OCR Reads, Gemma Reasons: ClaimSetu for Evidence-Backed Health Claim Review

Virat Chourasia — Sun, 24 May 2026 14:29:36 +0000

This is a submission for the Gemma 4 Challenge: Build with Gemma 4

What I Built

Claim review is not a chatbot problem. It is an evidence problem.

ClaimSetu was built to answer one question safely: does the submitted hospital claim packet contain enough evidence for a human reviewer to move forward?

ClaimSetu is a local-first, evidence-backed claim-review assistant for health insurance workflows. It reads messy claim packets — scanned PDFs, photos, discharge notes, bills, lab reports, procedure records, and clinical notes — and turns them into a reviewer-ready evidence pack.

It produces:

document classification and page triage
extracted claim fields with provenance
admission, diagnosis, treatment, and discharge timeline checks
missing-document and weak-evidence flags
package-rule findings
a PASS / CONDITIONAL / REVIEW recommendation for human review

In health insurance workflows, a delayed or unclear claim decision is not just an operational issue. It can create back-and-forth between hospitals, payers, and beneficiaries. ClaimSetu focuses on making review faster, more consistent, and more explainable without removing the human decision-maker.

The core principle is simple:

OCR reads. Gemma reasons. Humans decide.

ClaimSetu is not an autonomous adjudicator. If evidence is missing, weak, or contradictory, it does not guess. It escalates the claim to CONDITIONAL or REVIEW with source-backed reasons.

Demo

Video walkthrough: https://www.youtube.com/watch?v=pygwfJl8b5M

The demo shows ClaimSetu reviewing a severe anemia claim packet. The system identifies useful admission evidence, diagnostic evidence, and clinical notes, but flags missing treatment details, post-treatment evidence, and discharge summary evidence.

Instead of forcing an approval, ClaimSetu returns a CONDITIONAL recommendation with reviewer-facing reasons and evidence gaps.

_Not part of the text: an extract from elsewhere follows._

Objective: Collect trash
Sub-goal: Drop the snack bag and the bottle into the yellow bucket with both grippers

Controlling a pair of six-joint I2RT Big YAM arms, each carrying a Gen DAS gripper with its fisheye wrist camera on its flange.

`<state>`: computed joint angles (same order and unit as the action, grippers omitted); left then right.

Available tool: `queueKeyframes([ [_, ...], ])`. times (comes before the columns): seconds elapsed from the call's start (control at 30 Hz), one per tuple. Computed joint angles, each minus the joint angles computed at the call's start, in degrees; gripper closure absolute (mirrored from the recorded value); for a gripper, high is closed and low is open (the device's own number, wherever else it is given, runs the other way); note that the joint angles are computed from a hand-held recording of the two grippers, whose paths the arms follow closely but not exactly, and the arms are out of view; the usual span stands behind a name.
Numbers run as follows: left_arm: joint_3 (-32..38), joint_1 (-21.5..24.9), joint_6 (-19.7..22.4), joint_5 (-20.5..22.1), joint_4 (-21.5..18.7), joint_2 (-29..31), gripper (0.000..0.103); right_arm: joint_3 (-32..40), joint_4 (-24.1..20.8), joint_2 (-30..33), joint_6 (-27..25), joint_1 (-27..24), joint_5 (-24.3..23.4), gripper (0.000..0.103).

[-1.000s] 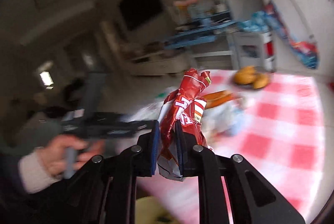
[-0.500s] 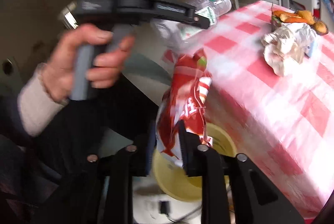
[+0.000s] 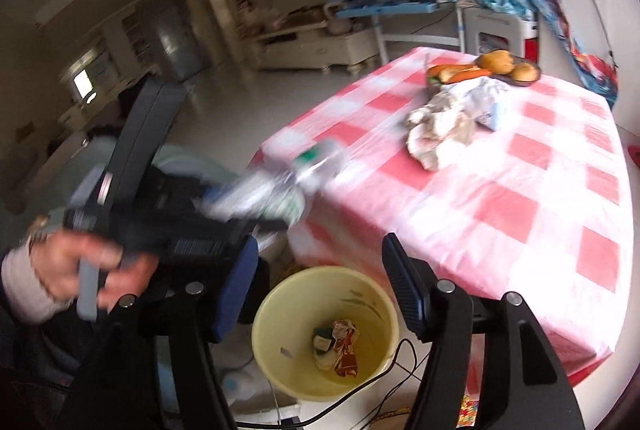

That is the behavior I wanted: not a confident black box, but a cautious co-pilot for human reviewers.

Code

GitHub repository: https://github.com/ai-suraksha/claimsetu

The repository includes:

the local claim-review pipeline in claimsAssistant.py
a FastAPI demo app in app.py
an interactive browser demo in demo/index.html
architecture and design assets
setup instructions for running Gemma 4 locally through Ollama

The public repository does not redistribute real claim packets, patient identifiers, hospital names, doctor names, or private annotations. Raw claim data is expected to stay local and private.

How I Used Gemma 4

ClaimSetu uses Gemma 4 as the understanding and reasoning layer inside a hybrid evidence pipeline.

I intentionally did not use Gemma as a black-box OCR engine. Healthcare claim review needs traceability: source page, extracted text, confidence, and evidence links. So ClaimSetu first uses PaddleOCR and PyTesseract to read documents, then sends the OCR evidence to Gemma 4.

I used a two-model strategy.

Gemma 4 E4B handles the edge layer:

cleanup of noisy OCR text
page triage
document classification fallback
structured extraction from messy claim pages

E4B was the right fit because this stage needs to be fast, local, and repeatable across many pages.

Gemma 4 26B MoE handles the reasoning layer:

claim-level timeline interpretation
package-rule reasoning
contradiction detection
reviewer-facing explanation
PASS / CONDITIONAL / REVIEW recommendation

26B MoE was the right fit because final claim review needs broader context and stronger reasoning, while still supporting local or local-network inference.

The most important design choice was separating model reasoning from safety enforcement. Gemma interprets messy evidence and explains what the reviewer should verify next. Deterministic code enforces date validation, source-text checks, confidence thresholds, missing-document rules, and timeline consistency.

That separation made ClaimSetu more useful, more auditable, and safer for healthcare workflow.

What I Learned

The biggest lesson from building ClaimSetu was that LLMs are most useful in regulated workflows when they are constrained by evidence.

Gemma 4 was strongest when it had a focused job: structure messy OCR, reason over extracted facts, and explain what the reviewer should verify next.

The system became safer when I stopped asking the model to “decide the claim” and instead designed it to support a human reviewer.